**Required action:**
Line by line, give the data again exactly as it appears.

**Task material:**
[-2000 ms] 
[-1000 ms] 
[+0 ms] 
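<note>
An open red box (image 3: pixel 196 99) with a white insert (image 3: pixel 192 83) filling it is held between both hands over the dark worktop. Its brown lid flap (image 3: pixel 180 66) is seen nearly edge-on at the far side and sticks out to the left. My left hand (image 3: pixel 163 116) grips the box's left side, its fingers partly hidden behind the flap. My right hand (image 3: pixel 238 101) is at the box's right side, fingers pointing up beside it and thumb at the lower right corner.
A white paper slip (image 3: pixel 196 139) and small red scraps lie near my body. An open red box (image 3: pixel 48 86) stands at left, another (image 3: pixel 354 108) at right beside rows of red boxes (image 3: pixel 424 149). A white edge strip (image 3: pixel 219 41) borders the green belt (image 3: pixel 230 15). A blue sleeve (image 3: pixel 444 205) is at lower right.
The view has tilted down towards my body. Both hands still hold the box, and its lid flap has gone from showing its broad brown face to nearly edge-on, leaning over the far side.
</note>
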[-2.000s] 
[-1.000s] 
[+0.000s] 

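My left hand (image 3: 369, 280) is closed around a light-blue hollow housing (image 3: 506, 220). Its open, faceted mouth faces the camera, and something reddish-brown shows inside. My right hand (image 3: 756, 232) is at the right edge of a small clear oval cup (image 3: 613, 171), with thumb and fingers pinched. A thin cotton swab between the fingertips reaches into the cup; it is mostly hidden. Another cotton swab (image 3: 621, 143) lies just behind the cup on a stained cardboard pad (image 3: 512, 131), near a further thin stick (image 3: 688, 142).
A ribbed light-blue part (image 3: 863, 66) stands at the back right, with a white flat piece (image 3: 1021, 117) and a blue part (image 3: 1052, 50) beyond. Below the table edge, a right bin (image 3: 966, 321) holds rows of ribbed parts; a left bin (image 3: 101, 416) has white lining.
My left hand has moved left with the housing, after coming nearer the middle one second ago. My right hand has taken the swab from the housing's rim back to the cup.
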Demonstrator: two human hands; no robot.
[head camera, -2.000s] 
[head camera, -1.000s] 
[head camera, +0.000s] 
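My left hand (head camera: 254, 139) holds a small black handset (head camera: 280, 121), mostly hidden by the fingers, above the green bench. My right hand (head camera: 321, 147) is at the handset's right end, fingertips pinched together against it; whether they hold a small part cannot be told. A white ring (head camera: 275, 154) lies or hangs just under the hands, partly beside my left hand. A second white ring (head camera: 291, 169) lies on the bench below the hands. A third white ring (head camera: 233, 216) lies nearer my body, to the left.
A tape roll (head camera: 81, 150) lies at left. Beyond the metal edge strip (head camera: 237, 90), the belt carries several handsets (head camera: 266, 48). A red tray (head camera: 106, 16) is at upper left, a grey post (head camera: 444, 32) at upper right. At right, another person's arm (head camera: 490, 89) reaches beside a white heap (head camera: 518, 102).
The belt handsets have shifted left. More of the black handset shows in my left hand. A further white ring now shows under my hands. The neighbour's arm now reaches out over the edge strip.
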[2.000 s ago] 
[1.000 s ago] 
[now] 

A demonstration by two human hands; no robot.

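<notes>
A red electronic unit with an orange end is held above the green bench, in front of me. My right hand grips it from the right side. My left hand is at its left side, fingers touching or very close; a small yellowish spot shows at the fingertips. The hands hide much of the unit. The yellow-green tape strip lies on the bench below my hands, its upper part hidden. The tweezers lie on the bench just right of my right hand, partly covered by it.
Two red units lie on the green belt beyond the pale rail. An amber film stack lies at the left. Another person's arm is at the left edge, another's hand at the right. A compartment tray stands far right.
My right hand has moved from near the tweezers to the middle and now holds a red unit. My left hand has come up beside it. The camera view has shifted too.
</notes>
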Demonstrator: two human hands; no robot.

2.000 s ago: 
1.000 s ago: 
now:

**Written solution:**
[-2000 ms] 
[-1000 ms] 
[+0 ms] 
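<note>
An open red box (image 3: pixel 196 99) with a white insert (image 3: pixel 192 83) filling it is held between both hands over the dark worktop. Its brown lid flap (image 3: pixel 180 66) is seen nearly edge-on at the far side and sticks out to the left. My left hand (image 3: pixel 163 116) grips the box's left side, its fingers partly hidden behind the flap. My right hand (image 3: pixel 238 101) is at the box's right side, fingers pointing up beside it and thumb at the lower right corner.
A white paper slip (image 3: pixel 196 139) and small red scraps lie near my body. An open red box (image 3: pixel 48 86) stands at left, another (image 3: pixel 354 108) at right beside rows of red boxes (image 3: pixel 424 149). A white edge strip (image 3: pixel 219 41) borders the green belt (image 3: pixel 230 15). A blue sleeve (image 3: pixel 444 205) is at lower right.
The view has tilted down towards my body. Both hands still hold the box, and its lid flap has gone from showing its broad brown face to nearly edge-on, leaning over the far side.
</note>
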[-2.000s] 
[-1.000s] 
[+0.000s] 

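My left hand (image 3: 369, 280) is closed around a light-blue hollow housing (image 3: 506, 220). Its open, faceted mouth faces the camera, and something reddish-brown shows inside. My right hand (image 3: 756, 232) is at the right edge of a small clear oval cup (image 3: 613, 171), with thumb and fingers pinched. A thin cotton swab between the fingertips reaches into the cup; it is mostly hidden. Another cotton swab (image 3: 621, 143) lies just behind the cup on a stained cardboard pad (image 3: 512, 131), near a further thin stick (image 3: 688, 142).
A ribbed light-blue part (image 3: 863, 66) stands at the back right, with a white flat piece (image 3: 1021, 117) and a blue part (image 3: 1052, 50) beyond. Below the table edge, a right bin (image 3: 966, 321) holds rows of ribbed parts; a left bin (image 3: 101, 416) has white lining.
My left hand has moved left with the housing, after coming nearer the middle one second ago. My right hand has taken the swab from the housing's rim back to the cup.
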Demonstrator: two human hands; no robot.
[head camera, -2.000s] 
[head camera, -1.000s] 
[head camera, +0.000s] 
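My left hand (head camera: 254, 139) holds a small black handset (head camera: 280, 121), mostly hidden by the fingers, above the green bench. My right hand (head camera: 321, 147) is at the handset's right end, fingertips pinched together against it; whether they hold a small part cannot be told. A white ring (head camera: 275, 154) lies or hangs just under the hands, partly beside my left hand. A second white ring (head camera: 291, 169) lies on the bench below the hands. A third white ring (head camera: 233, 216) lies nearer my body, to the left.
A tape roll (head camera: 81, 150) lies at left. Beyond the metal edge strip (head camera: 237, 90), the belt carries several handsets (head camera: 266, 48). A red tray (head camera: 106, 16) is at upper left, a grey post (head camera: 444, 32) at upper right. At right, another person's arm (head camera: 490, 89) reaches beside a white heap (head camera: 518, 102).
The belt handsets have shifted left. More of the black handset shows in my left hand. A further white ring now shows under my hands. The neighbour's arm now reaches out over the edge strip.
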[2.000 s ago] 
[1.000 s ago] 
[now] 

A demonstration by two human hands; no robot.

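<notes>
A red electronic unit with an orange end is held above the green bench, in front of me. My right hand grips it from the right side. My left hand is at its left side, fingers touching or very close; a small yellowish spot shows at the fingertips. The hands hide much of the unit. The yellow-green tape strip lies on the bench below my hands, its upper part hidden. The tweezers lie on the bench just right of my right hand, partly covered by it.
Two red units lie on the green belt beyond the pale rail. An amber film stack lies at the left. Another person's arm is at the left edge, another's hand at the right. A compartment tray stands far right.
My right hand has moved from near the tweezers to the middle and now holds a red unit. My left hand has come up beside it. The camera view has shifted too.
</notes>
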Demonstrator: two human hands; no robot.

2.000 s ago: 
1.000 s ago: 
now:

The response is now complete.